Session Timeout

In this phase testers check that the application automatically logs out a user when that user has been idle for a certain amount of time, ensuring that it is not possible to “reuse” the same session and that no sensitive data remains stored in the browser cache.

Vulnerability description for reporting available in VulnDB (GitHub)

For applications using access/refresh tokens, see OAuth and JSON Web Token (JWT).

Log and wait for timeout

First, testers have to check whether a timeout exists, for instance, by logging in and waiting for the timeout log out to be triggered.
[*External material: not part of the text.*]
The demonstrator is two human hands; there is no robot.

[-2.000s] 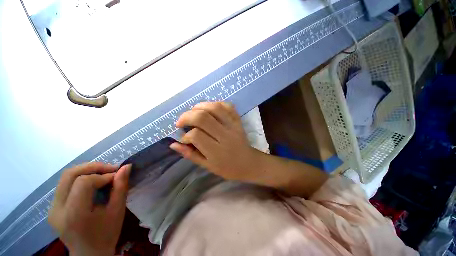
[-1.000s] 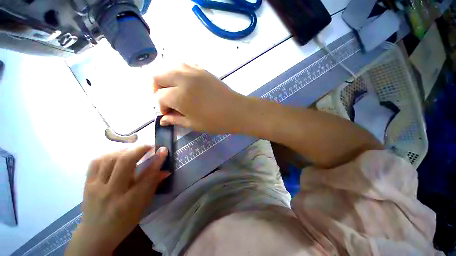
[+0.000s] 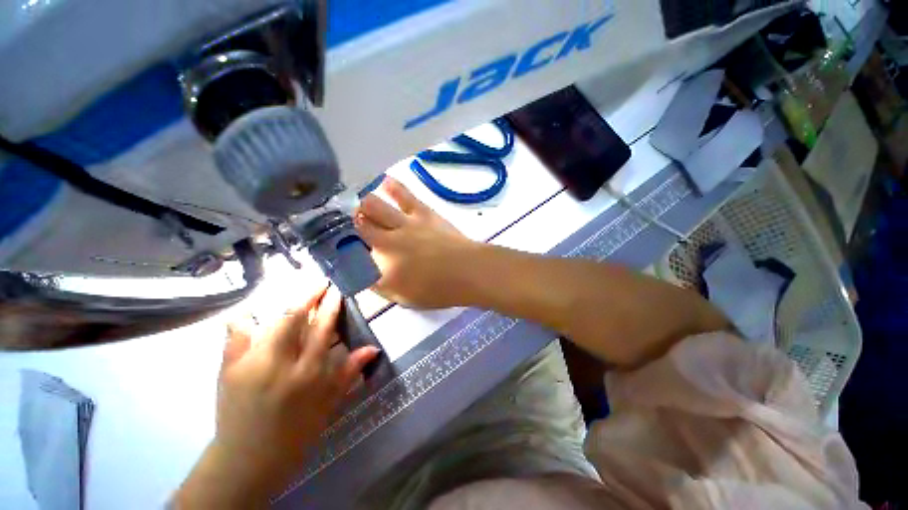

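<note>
A dark folded fabric piece lies on the white table and points up towards the sewing spot of the sewing machine. My left hand rests on the fabric's left side, with the thumb on the piece. My right hand is beside the machine's grey block, at the fabric's far end. Its fingertips are partly hidden by the machine head, so its hold cannot be made out. The needle and presser foot are not clearly visible.
Blue-handled scissors and a black phone with a white cable lie behind my right arm. Loose grey pieces are at the back right. A cream basket stands right. Grey panels lie far left.
The fabric has gone from above the table edge to the machine's sewing spot, with both hands moving forward along it. The machine head now fills the upper view.
</note>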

As a general rule, everything should be checked server-side and it should not be possible, by re-setting the session cookies to previous values, to access the application again.
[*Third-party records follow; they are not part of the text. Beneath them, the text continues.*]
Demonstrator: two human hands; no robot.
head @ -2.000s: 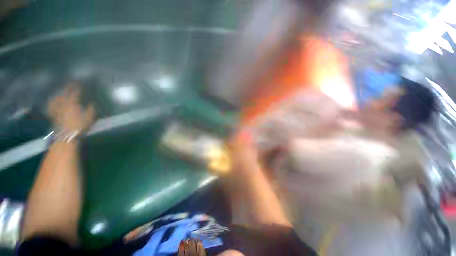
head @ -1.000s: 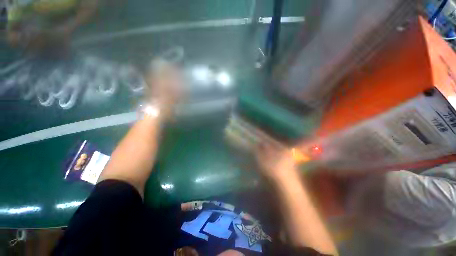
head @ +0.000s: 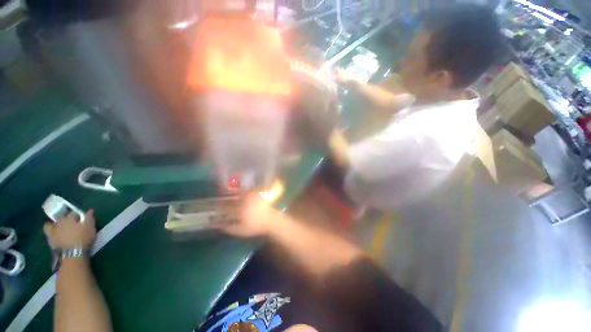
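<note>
My left hand [head: 70, 232] is at the left, with a metal band at the wrist, and holds a white looped part [head: 59, 207] by its near side. My right hand [head: 251, 217] is blurred and lies at the right end of the long cream fixture [head: 188, 217], beside a bright yellow block [head: 272, 191]. Its fingers are too blurred to tell whether they grip anything. Another white looped part [head: 96, 178] lies on the green worktop by the machine's dark green base [head: 162, 176]. More white looped parts [head: 11, 261] lie at the left edge.
The orange machine [head: 240, 58] stands behind the fixture, with a red lamp [head: 234, 182] lit low on its pale panel. A blurred grey column [head: 123, 84] is left of it. A person in a white top [head: 415, 155] is at the right, with cardboard boxes [head: 521, 104] beyond.
The view has swung right, bringing the person and boxes into sight. My left hand, blurred a second ago, now shows a white looped part in it. My right hand remains at the fixture's right end.
</note>
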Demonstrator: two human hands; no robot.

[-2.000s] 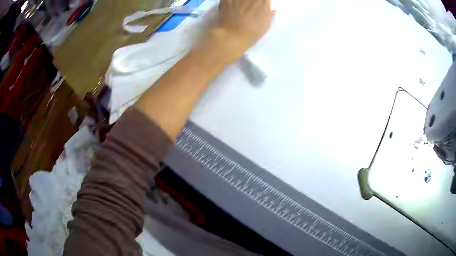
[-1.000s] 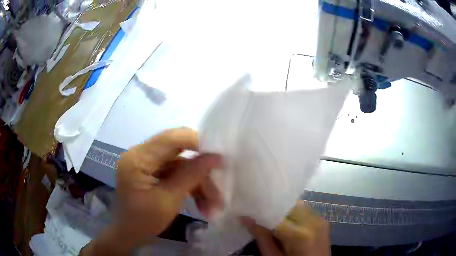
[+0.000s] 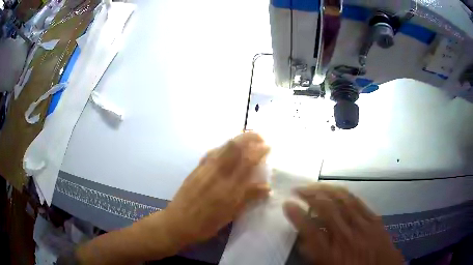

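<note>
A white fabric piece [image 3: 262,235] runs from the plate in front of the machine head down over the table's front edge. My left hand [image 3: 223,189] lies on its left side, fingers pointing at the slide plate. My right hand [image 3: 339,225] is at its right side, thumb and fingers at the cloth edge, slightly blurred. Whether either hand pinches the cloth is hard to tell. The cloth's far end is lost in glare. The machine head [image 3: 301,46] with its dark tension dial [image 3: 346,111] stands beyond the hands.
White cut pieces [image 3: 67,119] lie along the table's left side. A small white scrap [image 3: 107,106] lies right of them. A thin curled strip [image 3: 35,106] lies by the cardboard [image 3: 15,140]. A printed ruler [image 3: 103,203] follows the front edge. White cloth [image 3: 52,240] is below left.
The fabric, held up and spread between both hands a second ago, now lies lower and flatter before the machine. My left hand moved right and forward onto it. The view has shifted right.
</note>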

Use this script: session_timeout.sh.

Using Burp

  • Select a logged in request and send to the Intruder module.
  • Under the Payloads tab:
    • Select Null payloads.
    • Select Continue indefinitely.
  • Under the Resource pool tab:
    • Select Create new resource pool.
    • Delay between requests: Increase delay in increments of 300000 milliseconds (5 minutes).
  • Click Start attack.
  • Click on the Columns menu and add Time of day.
  • Sort the results by Time of day.
  • Identify the first request where the session is invalid (like 302 redirect to login page)
  • To find the timeout delay, substract the Time of day values of the first invalid request with the previous request.

Look at cookie attributes

If Expire is set to “Session” for session cookie: expires when browser is closed
https://en.wikipedia.org/wiki/HTTP_cookie#Expires_and_Max-Age

As in the log out function, after the timeout has passed, all session tokens should be destroyed or be unusable.

Then, if the timeout is configured, testers need to understand whether the timeout is enforced by the client or by the server (or both). If the session cookie is non-persistent (or, more in general, the session cookie does not store any data about the time), testers can assume that the timeout is enforced by the server. If the session cookie contains some time related data (e.g., log in time, or last access time, or expiration date for a persistent cookie), then it’s possible that the client is involved in the timeout enforcing. In this case, testers could try to modify the cookie (if it’s not cryptographically protected) and see what happens to the session. For instance, testers can set the cookie expiration date far in the future and see whether the session can be prolonged.